Return the records exactly as they are.

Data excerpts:
• • •

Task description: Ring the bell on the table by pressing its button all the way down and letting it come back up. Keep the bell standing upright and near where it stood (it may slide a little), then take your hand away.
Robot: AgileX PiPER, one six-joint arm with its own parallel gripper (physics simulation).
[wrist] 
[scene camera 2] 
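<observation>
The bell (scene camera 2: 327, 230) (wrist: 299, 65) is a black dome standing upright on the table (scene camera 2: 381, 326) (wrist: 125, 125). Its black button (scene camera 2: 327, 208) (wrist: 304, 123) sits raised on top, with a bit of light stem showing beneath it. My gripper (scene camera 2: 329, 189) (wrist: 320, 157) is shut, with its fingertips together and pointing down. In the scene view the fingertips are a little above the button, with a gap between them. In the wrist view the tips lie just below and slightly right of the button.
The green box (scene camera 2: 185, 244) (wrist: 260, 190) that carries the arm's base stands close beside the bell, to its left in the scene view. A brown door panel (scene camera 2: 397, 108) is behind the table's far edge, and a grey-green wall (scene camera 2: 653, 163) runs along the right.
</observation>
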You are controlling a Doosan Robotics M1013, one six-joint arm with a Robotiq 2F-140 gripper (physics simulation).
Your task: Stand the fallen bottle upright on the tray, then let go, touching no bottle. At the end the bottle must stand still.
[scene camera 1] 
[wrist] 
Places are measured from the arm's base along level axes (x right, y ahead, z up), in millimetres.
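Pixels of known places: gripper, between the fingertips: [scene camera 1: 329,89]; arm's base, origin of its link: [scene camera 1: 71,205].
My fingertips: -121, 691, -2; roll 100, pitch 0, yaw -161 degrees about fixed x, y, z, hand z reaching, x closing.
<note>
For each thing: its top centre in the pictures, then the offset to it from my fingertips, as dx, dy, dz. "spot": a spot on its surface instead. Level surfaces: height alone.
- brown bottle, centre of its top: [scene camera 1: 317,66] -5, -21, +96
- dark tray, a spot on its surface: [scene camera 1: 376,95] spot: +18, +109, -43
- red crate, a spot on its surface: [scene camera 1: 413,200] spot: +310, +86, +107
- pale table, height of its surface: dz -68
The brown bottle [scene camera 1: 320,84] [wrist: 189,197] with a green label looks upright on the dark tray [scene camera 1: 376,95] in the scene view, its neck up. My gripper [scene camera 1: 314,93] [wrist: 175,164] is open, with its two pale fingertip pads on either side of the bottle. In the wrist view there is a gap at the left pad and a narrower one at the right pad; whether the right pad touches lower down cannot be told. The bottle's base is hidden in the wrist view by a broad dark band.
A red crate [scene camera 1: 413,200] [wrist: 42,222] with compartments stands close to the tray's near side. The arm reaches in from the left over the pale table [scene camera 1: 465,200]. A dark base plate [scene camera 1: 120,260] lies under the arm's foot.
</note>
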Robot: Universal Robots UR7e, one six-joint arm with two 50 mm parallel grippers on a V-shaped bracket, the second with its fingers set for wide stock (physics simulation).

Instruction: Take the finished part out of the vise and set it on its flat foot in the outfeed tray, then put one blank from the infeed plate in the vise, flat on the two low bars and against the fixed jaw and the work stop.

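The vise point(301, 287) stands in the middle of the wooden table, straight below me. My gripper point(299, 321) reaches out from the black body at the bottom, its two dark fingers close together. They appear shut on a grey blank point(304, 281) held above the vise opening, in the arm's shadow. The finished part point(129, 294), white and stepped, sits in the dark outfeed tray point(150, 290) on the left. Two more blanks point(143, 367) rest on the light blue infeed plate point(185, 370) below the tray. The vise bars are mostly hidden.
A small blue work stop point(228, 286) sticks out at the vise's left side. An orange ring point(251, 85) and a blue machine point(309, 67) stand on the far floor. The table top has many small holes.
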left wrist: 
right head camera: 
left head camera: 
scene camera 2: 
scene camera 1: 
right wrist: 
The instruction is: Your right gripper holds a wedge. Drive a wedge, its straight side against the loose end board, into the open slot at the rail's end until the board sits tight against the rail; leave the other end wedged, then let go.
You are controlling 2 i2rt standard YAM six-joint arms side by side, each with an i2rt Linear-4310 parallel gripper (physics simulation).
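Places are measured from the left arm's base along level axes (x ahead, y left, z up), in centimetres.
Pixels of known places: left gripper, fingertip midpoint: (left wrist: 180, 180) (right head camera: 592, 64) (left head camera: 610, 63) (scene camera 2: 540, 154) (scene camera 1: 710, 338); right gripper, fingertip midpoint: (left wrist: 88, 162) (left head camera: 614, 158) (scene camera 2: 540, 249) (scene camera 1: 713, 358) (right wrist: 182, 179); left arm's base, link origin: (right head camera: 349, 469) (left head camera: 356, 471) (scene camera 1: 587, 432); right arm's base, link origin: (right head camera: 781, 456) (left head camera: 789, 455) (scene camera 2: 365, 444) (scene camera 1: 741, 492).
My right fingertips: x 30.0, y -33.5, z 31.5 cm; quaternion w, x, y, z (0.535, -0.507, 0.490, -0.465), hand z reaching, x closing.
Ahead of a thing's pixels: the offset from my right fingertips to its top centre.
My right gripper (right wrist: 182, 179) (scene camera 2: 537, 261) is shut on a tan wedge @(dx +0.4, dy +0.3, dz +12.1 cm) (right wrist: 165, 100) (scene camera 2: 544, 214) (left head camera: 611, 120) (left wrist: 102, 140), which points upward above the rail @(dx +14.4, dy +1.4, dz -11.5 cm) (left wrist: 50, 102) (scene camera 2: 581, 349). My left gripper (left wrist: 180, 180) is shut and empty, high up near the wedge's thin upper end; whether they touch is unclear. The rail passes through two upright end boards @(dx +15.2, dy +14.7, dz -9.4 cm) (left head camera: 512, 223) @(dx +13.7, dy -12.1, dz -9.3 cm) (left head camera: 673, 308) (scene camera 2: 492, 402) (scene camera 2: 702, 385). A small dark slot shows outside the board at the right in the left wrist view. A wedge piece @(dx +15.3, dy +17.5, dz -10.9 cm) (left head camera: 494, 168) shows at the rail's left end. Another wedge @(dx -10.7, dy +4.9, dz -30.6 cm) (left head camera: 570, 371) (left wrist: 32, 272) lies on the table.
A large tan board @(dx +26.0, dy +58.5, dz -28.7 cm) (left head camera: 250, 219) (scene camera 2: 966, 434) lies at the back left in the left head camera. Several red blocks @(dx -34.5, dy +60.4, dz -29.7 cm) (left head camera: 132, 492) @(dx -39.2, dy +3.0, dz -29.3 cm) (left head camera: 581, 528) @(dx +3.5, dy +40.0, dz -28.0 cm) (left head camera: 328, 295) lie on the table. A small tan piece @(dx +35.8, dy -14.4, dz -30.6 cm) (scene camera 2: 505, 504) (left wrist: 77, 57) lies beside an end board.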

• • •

=== ANSWER TO THIS EXERCISE ===
Task description: Ring the bell on the table by pressing its button all the way down and letting it come back up. Keep the bell standing upright and near where it stood (it may slide a little), then take your hand away.
Robot: AgileX PiPER, one six-joint arm with its own parallel gripper (physics simulation).
[wrist] 
[scene camera 2] 
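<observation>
The bell (scene camera 2: 327, 230) (wrist: 299, 65) is a black dome standing upright on the table (scene camera 2: 381, 326) (wrist: 125, 125). Its black button (scene camera 2: 327, 208) (wrist: 304, 123) sits raised on top, with a bit of light stem showing beneath it. My gripper (scene camera 2: 329, 189) (wrist: 320, 157) is shut, with its fingertips together and pointing down. In the scene view the fingertips are a little above the button, with a gap between them. In the wrist view the tips lie just below and slightly right of the button.
The green box (scene camera 2: 185, 244) (wrist: 260, 190) that carries the arm's base stands close beside the bell, to its left in the scene view. A brown door panel (scene camera 2: 397, 108) is behind the table's far edge, and a grey-green wall (scene camera 2: 653, 163) runs along the right.
</observation>
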You are controlling a Doosan Robotics M1013, one six-joint arm with a Robotiq 2F-140 gripper (physics simulation).
Your task: Stand the fallen bottle upright on the tray, then let go, touching no bottle. At the end the bottle must stand still.
[scene camera 1] 
[wrist] 
Places are measured from the arm's base along level axes (x right, y ahead, z up), in millimetres.
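Pixels of known places: gripper, between the fingertips: [scene camera 1: 329,89]; arm's base, origin of its link: [scene camera 1: 71,205].
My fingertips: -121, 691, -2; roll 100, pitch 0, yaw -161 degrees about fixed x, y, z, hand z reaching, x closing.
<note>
For each thing: its top centre in the pictures, then the offset to it from my fingertips, as dx, dy, dz. "spot": a spot on its surface instead. Level surfaces: height alone.
- brown bottle, centre of its top: [scene camera 1: 317,66] -5, -21, +96
- dark tray, a spot on its surface: [scene camera 1: 376,95] spot: +18, +109, -43
- red crate, a spot on its surface: [scene camera 1: 413,200] spot: +310, +86, +107
- pale table, height of its surface: dz -68
The brown bottle [scene camera 1: 320,84] [wrist: 189,197] with a green label looks upright on the dark tray [scene camera 1: 376,95] in the scene view, its neck up. My gripper [scene camera 1: 314,93] [wrist: 175,164] is open, with its two pale fingertip pads on either side of the bottle. In the wrist view there is a gap at the left pad and a narrower one at the right pad; whether the right pad touches lower down cannot be told. The bottle's base is hidden in the wrist view by a broad dark band.
A red crate [scene camera 1: 413,200] [wrist: 42,222] with compartments stands close to the tray's near side. The arm reaches in from the left over the pale table [scene camera 1: 465,200]. A dark base plate [scene camera 1: 120,260] lies under the arm's foot.
</note>
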Robot: Universal Robots UR7e, one six-joint arm with two 50 mm parallel grippers on a V-shaped bracket, the second with its fingers set for wide stock (physics simulation).

Instruction: Take the finished part out of the vise and set it on its flat foot in the outfeed tray, then put one blank from the infeed plate in the vise, flat on the two low bars and against the fixed jaw and the work stop.

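The vise point(301, 287) stands in the middle of the wooden table, straight below me. My gripper point(299, 321) reaches out from the black body at the bottom, its two dark fingers close together. They appear shut on a grey blank point(304, 281) held above the vise opening, in the arm's shadow. The finished part point(129, 294), white and stepped, sits in the dark outfeed tray point(150, 290) on the left. Two more blanks point(143, 367) rest on the light blue infeed plate point(185, 370) below the tray. The vise bars are mostly hidden.
A small blue work stop point(228, 286) sticks out at the vise's left side. An orange ring point(251, 85) and a blue machine point(309, 67) stand on the far floor. The table top has many small holes.
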left wrist: 
right head camera: 
left head camera: 
scene camera 2: 
scene camera 1: 
right wrist: 
The instruction is: Your right gripper holds a wedge. Drive a wedge, its straight side against the loose end board, into the open slot at the rail's end until the board sits tight against the rail; leave the other end wedged, then let go.
You are controlling 2 i2rt standard YAM six-joint arms side by side, each with an i2rt Linear-4310 parallel gripper (physics simulation).
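Places are measured from the left arm's base along level axes (x ahead, y left, z up), in centimetres.
Pixels of known places: left gripper, fingertip midpoint: (left wrist: 180, 180) (right head camera: 592, 64) (left head camera: 610, 63) (scene camera 2: 540, 154) (scene camera 1: 710, 338); right gripper, fingertip midpoint: (left wrist: 88, 162) (left head camera: 614, 158) (scene camera 2: 540, 249) (scene camera 1: 713, 358) (right wrist: 182, 179); left arm's base, link origin: (right head camera: 349, 469) (left head camera: 356, 471) (scene camera 1: 587, 432); right arm's base, link origin: (right head camera: 781, 456) (left head camera: 789, 455) (scene camera 2: 365, 444) (scene camera 1: 741, 492).
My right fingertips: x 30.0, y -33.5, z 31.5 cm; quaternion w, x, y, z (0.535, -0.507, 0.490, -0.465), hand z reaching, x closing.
Ahead of a thing's pixels: the offset from my right fingertips to its top centre.
My right gripper (right wrist: 182, 179) (scene camera 2: 537, 261) is shut on a tan wedge @(dx +0.4, dy +0.3, dz +12.1 cm) (right wrist: 165, 100) (scene camera 2: 544, 214) (left head camera: 611, 120) (left wrist: 102, 140), which points upward above the rail @(dx +14.4, dy +1.4, dz -11.5 cm) (left wrist: 50, 102) (scene camera 2: 581, 349). My left gripper (left wrist: 180, 180) is shut and empty, high up near the wedge's thin upper end; whether they touch is unclear. The rail passes through two upright end boards @(dx +15.2, dy +14.7, dz -9.4 cm) (left head camera: 512, 223) @(dx +13.7, dy -12.1, dz -9.3 cm) (left head camera: 673, 308) (scene camera 2: 492, 402) (scene camera 2: 702, 385). A small dark slot shows outside the board at the right in the left wrist view. A wedge piece @(dx +15.3, dy +17.5, dz -10.9 cm) (left head camera: 494, 168) shows at the rail's left end. Another wedge @(dx -10.7, dy +4.9, dz -30.6 cm) (left head camera: 570, 371) (left wrist: 32, 272) lies on the table.
A large tan board @(dx +26.0, dy +58.5, dz -28.7 cm) (left head camera: 250, 219) (scene camera 2: 966, 434) lies at the back left in the left head camera. Several red blocks @(dx -34.5, dy +60.4, dz -29.7 cm) (left head camera: 132, 492) @(dx -39.2, dy +3.0, dz -29.3 cm) (left head camera: 581, 528) @(dx +3.5, dy +40.0, dz -28.0 cm) (left head camera: 328, 295) lie on the table. A small tan piece @(dx +35.8, dy -14.4, dz -30.6 cm) (scene camera 2: 505, 504) (left wrist: 77, 57) lies beside an end board.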

No further work remains on the exercise.